**WORK TASK**
Nothing but the records, copied exactly and stripped of pictures, should be in the answer.

##### TASK INPUT #####

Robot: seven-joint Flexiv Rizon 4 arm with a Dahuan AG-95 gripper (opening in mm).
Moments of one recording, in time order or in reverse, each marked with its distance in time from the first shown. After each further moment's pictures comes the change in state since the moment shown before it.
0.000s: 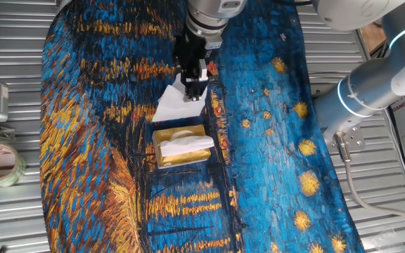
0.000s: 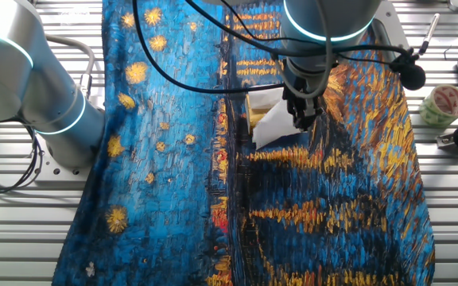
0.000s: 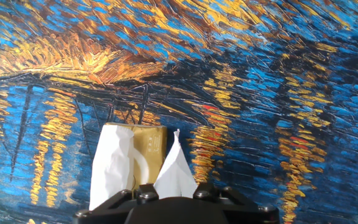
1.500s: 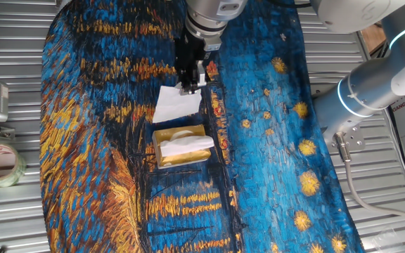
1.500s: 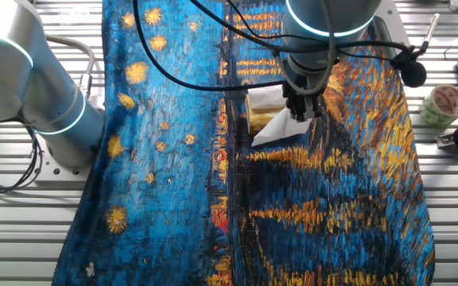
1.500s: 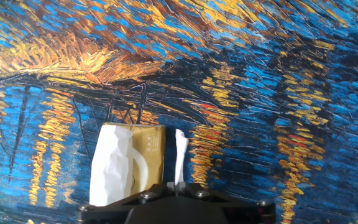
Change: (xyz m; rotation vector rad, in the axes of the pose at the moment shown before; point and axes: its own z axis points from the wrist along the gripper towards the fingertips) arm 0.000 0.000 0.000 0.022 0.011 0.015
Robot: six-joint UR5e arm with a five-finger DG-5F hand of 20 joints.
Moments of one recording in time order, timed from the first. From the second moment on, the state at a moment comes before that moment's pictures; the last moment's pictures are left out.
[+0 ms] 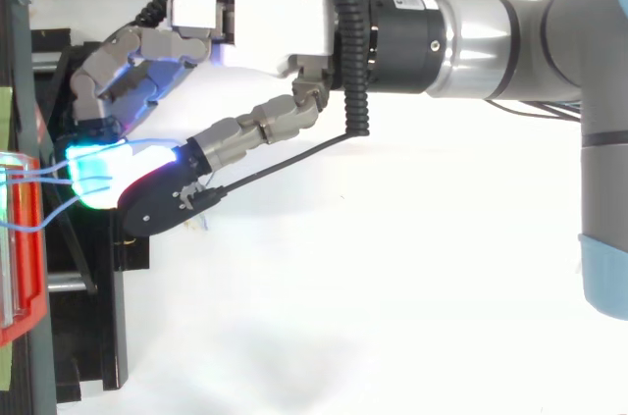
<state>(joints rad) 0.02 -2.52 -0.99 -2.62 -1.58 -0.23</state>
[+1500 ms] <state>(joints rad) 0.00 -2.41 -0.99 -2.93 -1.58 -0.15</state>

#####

**FINAL ANSWER**
Robot: seven-joint Flexiv Rizon 4 arm with a Dahuan AG-95 gripper (opening in mm).
Moments of one recording, in time order or in reverse, each marked with its distance in time from the first shown. After each further moment's pictures comes the change in state since the moment shown before it.
0.000s: 
0.000s: 
0.000s: 
1.500s: 
1.500s: 
1.500s: 
Change: (xyz m; rotation vector rad, in the axes of the pose at the moment shown before; point and axes: its own z axis points from the wrist along the gripper towards the fingertips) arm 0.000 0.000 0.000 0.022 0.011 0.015
Robot: six-joint UR5e arm with a five-finger DG-5F hand of 20 joints.
Moments of one recording in time order, timed from the first. From the second moment on, the state at a moment comes before that moment's pictures; the last moment's pictures are left out.
[+0 ms] 
<state>(joints rad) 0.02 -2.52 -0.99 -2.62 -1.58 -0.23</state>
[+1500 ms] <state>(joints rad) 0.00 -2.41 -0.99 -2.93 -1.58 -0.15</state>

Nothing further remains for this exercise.